Excerpts from a dataset:
------------------------------------------------------------------------

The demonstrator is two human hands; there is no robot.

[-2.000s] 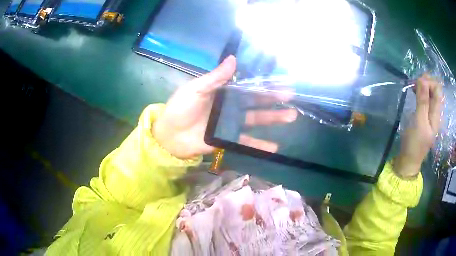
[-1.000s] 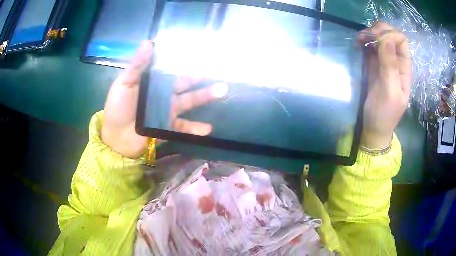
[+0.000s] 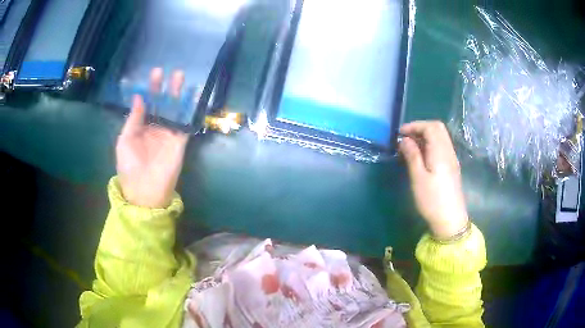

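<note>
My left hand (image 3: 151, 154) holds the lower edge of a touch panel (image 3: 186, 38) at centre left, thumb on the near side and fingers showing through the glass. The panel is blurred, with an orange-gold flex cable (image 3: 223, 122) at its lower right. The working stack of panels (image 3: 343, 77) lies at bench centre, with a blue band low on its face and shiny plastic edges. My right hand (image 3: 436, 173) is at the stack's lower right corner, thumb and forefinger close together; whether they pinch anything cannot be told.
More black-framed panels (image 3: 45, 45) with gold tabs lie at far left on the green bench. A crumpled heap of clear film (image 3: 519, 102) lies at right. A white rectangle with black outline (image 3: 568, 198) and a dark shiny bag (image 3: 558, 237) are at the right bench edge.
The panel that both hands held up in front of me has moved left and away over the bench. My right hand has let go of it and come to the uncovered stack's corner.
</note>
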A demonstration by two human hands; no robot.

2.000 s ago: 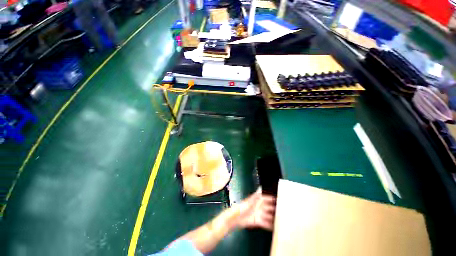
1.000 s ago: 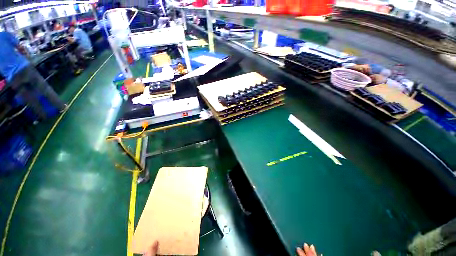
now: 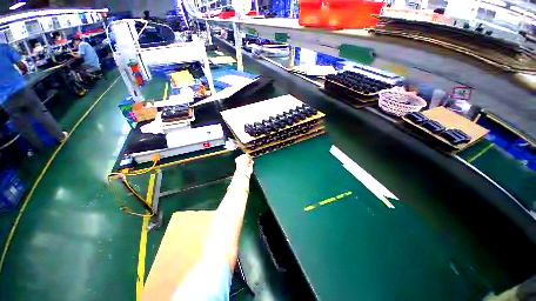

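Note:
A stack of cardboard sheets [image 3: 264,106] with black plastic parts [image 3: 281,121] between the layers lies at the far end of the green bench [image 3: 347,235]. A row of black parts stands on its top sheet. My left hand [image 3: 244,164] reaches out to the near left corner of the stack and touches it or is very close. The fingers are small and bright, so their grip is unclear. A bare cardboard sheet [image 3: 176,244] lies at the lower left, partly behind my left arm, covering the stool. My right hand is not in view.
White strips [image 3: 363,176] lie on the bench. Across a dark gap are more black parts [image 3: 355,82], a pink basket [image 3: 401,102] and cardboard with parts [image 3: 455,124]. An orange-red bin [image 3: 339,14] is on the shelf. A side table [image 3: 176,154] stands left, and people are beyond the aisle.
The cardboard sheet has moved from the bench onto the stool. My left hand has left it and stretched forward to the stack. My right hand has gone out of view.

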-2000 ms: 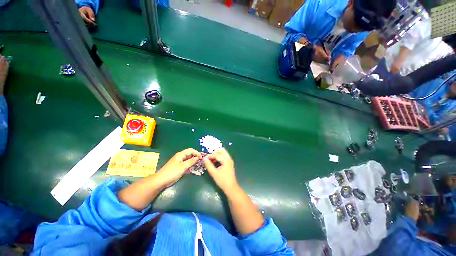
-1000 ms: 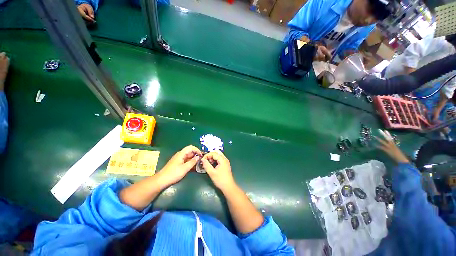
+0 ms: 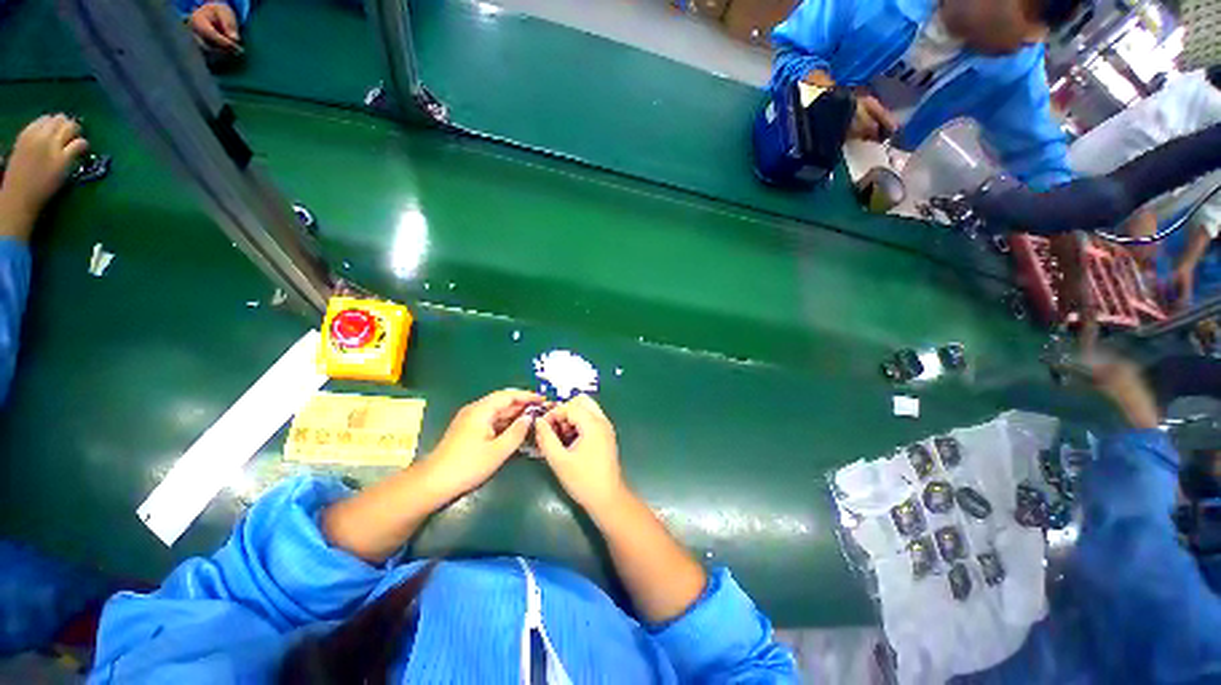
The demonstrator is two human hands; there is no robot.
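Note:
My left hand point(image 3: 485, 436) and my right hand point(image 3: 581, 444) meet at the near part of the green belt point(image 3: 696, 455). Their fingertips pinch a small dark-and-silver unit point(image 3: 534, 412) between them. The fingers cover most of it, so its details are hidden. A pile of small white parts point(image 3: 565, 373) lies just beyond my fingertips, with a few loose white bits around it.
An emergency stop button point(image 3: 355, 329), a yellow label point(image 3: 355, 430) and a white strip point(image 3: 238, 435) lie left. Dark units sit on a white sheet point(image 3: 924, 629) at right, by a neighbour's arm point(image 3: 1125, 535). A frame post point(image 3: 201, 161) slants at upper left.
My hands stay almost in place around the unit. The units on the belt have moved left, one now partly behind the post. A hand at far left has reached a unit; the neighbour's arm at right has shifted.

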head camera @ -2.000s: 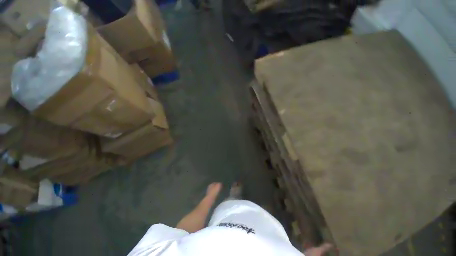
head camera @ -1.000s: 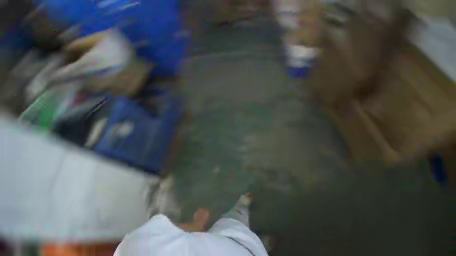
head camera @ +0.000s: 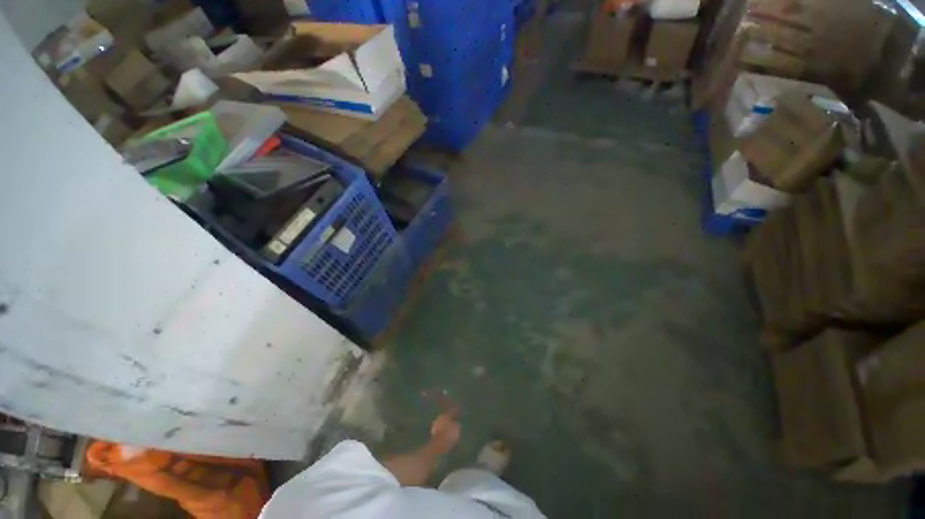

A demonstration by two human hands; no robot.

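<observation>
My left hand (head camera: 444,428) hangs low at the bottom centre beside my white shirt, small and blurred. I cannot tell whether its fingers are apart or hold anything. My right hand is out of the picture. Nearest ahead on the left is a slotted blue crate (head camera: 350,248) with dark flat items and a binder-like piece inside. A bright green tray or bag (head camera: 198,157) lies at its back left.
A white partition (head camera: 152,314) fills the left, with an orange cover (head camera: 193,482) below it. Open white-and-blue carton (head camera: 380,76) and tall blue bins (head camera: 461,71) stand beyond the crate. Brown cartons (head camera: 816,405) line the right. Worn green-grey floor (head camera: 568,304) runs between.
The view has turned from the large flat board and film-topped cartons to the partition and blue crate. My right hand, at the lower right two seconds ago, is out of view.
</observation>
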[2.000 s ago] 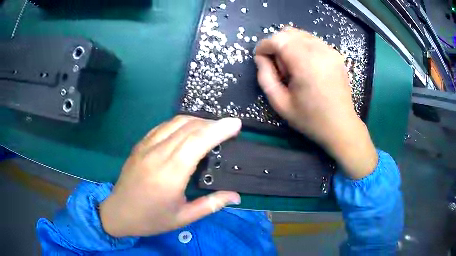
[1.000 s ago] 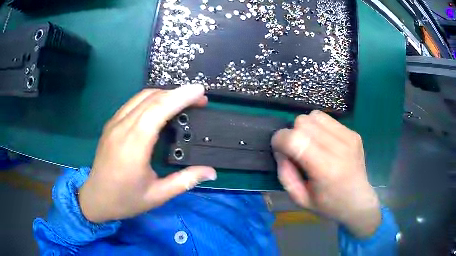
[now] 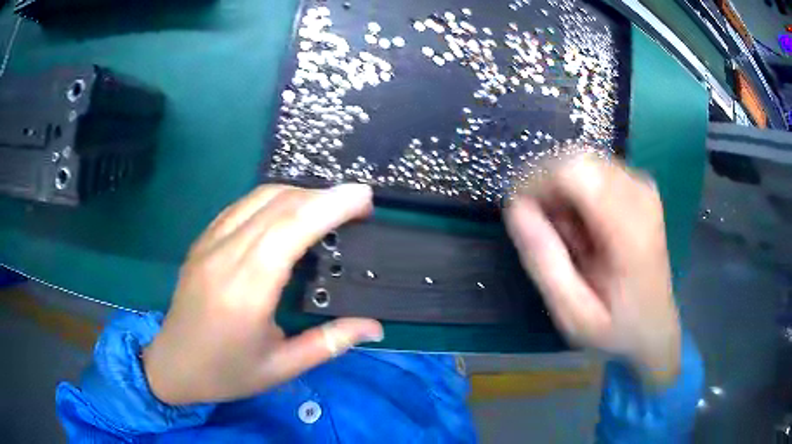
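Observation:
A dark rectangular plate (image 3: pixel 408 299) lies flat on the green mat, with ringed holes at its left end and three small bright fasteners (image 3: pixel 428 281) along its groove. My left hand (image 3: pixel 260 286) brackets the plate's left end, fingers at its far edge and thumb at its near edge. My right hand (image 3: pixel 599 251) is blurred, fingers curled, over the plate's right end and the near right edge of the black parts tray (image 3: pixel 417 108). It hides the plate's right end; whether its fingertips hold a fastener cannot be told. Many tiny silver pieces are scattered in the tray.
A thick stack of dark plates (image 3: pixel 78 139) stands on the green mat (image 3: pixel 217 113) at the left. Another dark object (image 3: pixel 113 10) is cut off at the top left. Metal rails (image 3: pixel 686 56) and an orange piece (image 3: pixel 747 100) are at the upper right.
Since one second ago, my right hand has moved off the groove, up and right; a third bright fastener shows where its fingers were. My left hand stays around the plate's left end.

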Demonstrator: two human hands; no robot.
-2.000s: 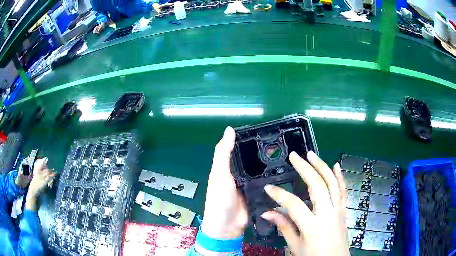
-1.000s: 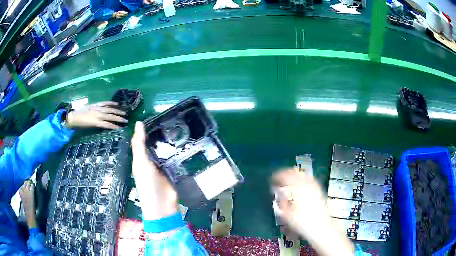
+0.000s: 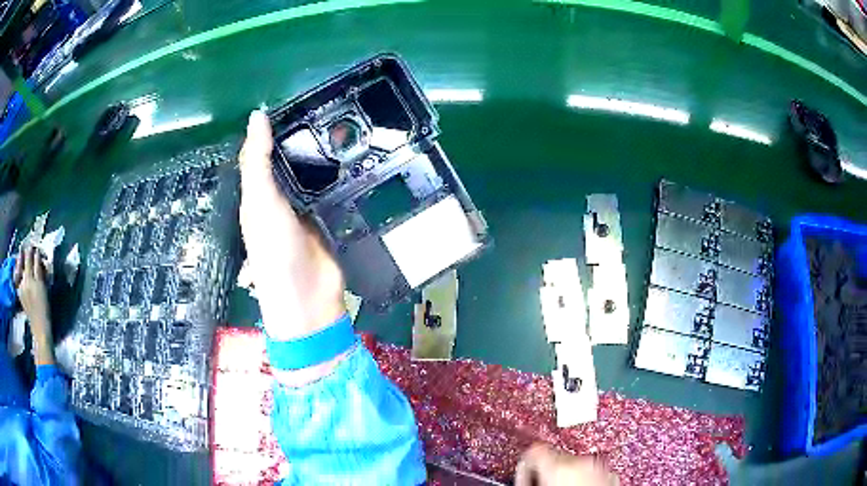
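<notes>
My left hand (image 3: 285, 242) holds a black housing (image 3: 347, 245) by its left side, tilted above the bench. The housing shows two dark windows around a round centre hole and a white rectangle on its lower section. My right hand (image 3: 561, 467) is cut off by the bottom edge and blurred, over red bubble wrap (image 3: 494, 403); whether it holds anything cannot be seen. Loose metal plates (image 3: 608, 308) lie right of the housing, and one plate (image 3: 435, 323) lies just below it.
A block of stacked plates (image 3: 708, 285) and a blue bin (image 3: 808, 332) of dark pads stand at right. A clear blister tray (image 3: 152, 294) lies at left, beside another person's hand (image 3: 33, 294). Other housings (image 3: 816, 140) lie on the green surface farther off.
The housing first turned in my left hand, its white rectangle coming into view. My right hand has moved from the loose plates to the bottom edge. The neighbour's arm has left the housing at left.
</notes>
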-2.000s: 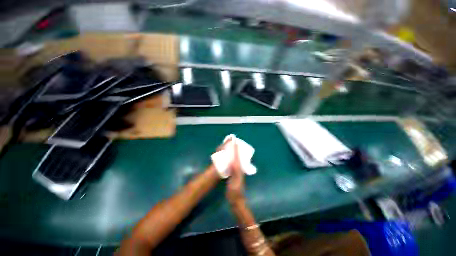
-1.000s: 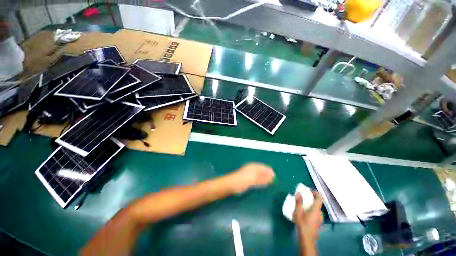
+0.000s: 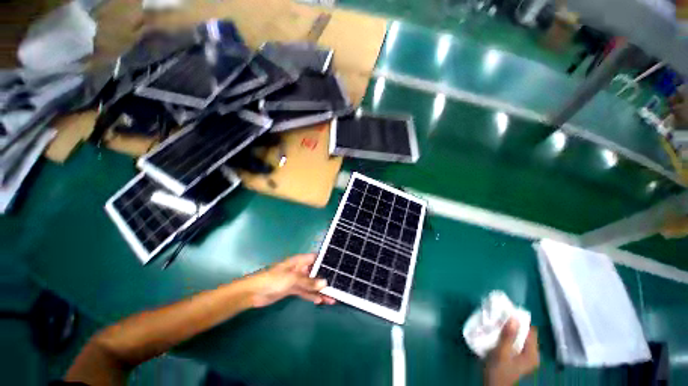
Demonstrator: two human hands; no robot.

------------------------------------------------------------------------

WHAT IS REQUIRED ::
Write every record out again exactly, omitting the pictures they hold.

OUTPUT OF THE TASK ::
The demonstrator is two human hands; there is no robot.

[-2.000s] 
[-1.000s] 
[+0.000s] 

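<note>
My left hand (image 3: 151, 154) holds the lower edge of a touch panel (image 3: 186, 38) at centre left, thumb on the near side and fingers showing through the glass. The panel is blurred, with an orange-gold flex cable (image 3: 223, 122) at its lower right. The working stack of panels (image 3: 343, 77) lies at bench centre, with a blue band low on its face and shiny plastic edges. My right hand (image 3: 436, 173) is at the stack's lower right corner, thumb and forefinger close together; whether they pinch anything cannot be told.
More black-framed panels (image 3: 45, 45) with gold tabs lie at far left on the green bench. A crumpled heap of clear film (image 3: 519, 102) lies at right. A white rectangle with black outline (image 3: 568, 198) and a dark shiny bag (image 3: 558, 237) are at the right bench edge.
The panel that both hands held up in front of me has moved left and away over the bench. My right hand has let go of it and come to the uncovered stack's corner.
</note>
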A demonstration by two human hands; no robot.

2.000 s ago: 
1.000 s ago: 
now: 

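Note:
A stack of cardboard sheets [image 3: 264,106] with black plastic parts [image 3: 281,121] between the layers lies at the far end of the green bench [image 3: 347,235]. A row of black parts stands on its top sheet. My left hand [image 3: 244,164] reaches out to the near left corner of the stack and touches it or is very close. The fingers are small and bright, so their grip is unclear. A bare cardboard sheet [image 3: 176,244] lies at the lower left, partly behind my left arm, covering the stool. My right hand is not in view.
White strips [image 3: 363,176] lie on the bench. Across a dark gap are more black parts [image 3: 355,82], a pink basket [image 3: 401,102] and cardboard with parts [image 3: 455,124]. An orange-red bin [image 3: 339,14] is on the shelf. A side table [image 3: 176,154] stands left, and people are beyond the aisle.
The cardboard sheet has moved from the bench onto the stool. My left hand has left it and stretched forward to the stack. My right hand has gone out of view.
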
-2000 ms: 
-1000 ms: 
+0 ms: 
The demonstrator is two human hands; there is no robot.
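Note:
My left hand point(image 3: 485, 436) and my right hand point(image 3: 581, 444) meet at the near part of the green belt point(image 3: 696, 455). Their fingertips pinch a small dark-and-silver unit point(image 3: 534, 412) between them. The fingers cover most of it, so its details are hidden. A pile of small white parts point(image 3: 565, 373) lies just beyond my fingertips, with a few loose white bits around it.
An emergency stop button point(image 3: 355, 329), a yellow label point(image 3: 355, 430) and a white strip point(image 3: 238, 435) lie left. Dark units sit on a white sheet point(image 3: 924, 629) at right, by a neighbour's arm point(image 3: 1125, 535). A frame post point(image 3: 201, 161) slants at upper left.
My hands stay almost in place around the unit. The units on the belt have moved left, one now partly behind the post. A hand at far left has reached a unit; the neighbour's arm at right has shifted.
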
head camera @ -2.000s: 
head camera @ -1.000s: 
head camera @ +0.000s: 

A demonstration by two human hands; no robot.

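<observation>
My left hand (head camera: 444,428) hangs low at the bottom centre beside my white shirt, small and blurred. I cannot tell whether its fingers are apart or hold anything. My right hand is out of the picture. Nearest ahead on the left is a slotted blue crate (head camera: 350,248) with dark flat items and a binder-like piece inside. A bright green tray or bag (head camera: 198,157) lies at its back left.
A white partition (head camera: 152,314) fills the left, with an orange cover (head camera: 193,482) below it. Open white-and-blue carton (head camera: 380,76) and tall blue bins (head camera: 461,71) stand beyond the crate. Brown cartons (head camera: 816,405) line the right. Worn green-grey floor (head camera: 568,304) runs between.
The view has turned from the large flat board and film-topped cartons to the partition and blue crate. My right hand, at the lower right two seconds ago, is out of view.
</observation>
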[2.000 s ago] 
[1.000 s ago] 
[now] 
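Observation:
A dark rectangular plate (image 3: pixel 408 299) lies flat on the green mat, with ringed holes at its left end and three small bright fasteners (image 3: pixel 428 281) along its groove. My left hand (image 3: pixel 260 286) brackets the plate's left end, fingers at its far edge and thumb at its near edge. My right hand (image 3: pixel 599 251) is blurred, fingers curled, over the plate's right end and the near right edge of the black parts tray (image 3: pixel 417 108). It hides the plate's right end; whether its fingertips hold a fastener cannot be told. Many tiny silver pieces are scattered in the tray.
A thick stack of dark plates (image 3: pixel 78 139) stands on the green mat (image 3: pixel 217 113) at the left. Another dark object (image 3: pixel 113 10) is cut off at the top left. Metal rails (image 3: pixel 686 56) and an orange piece (image 3: pixel 747 100) are at the upper right.
Since one second ago, my right hand has moved off the groove, up and right; a third bright fastener shows where its fingers were. My left hand stays around the plate's left end.
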
Demonstrator: two human hands; no robot.
-2.000s: 
-1.000s: 
+0.000s: 
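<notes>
My left hand (image 3: 285, 242) holds a black housing (image 3: 347, 245) by its left side, tilted above the bench. The housing shows two dark windows around a round centre hole and a white rectangle on its lower section. My right hand (image 3: 561, 467) is cut off by the bottom edge and blurred, over red bubble wrap (image 3: 494, 403); whether it holds anything cannot be seen. Loose metal plates (image 3: 608, 308) lie right of the housing, and one plate (image 3: 435, 323) lies just below it.
A block of stacked plates (image 3: 708, 285) and a blue bin (image 3: 808, 332) of dark pads stand at right. A clear blister tray (image 3: 152, 294) lies at left, beside another person's hand (image 3: 33, 294). Other housings (image 3: 816, 140) lie on the green surface farther off.
The housing first turned in my left hand, its white rectangle coming into view. My right hand has moved from the loose plates to the bottom edge. The neighbour's arm has left the housing at left.
</notes>
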-2.000s: 
-1.000s: 
+0.000s: 
Demonstrator: two human hands; no robot.

That finishes the answer to the exercise.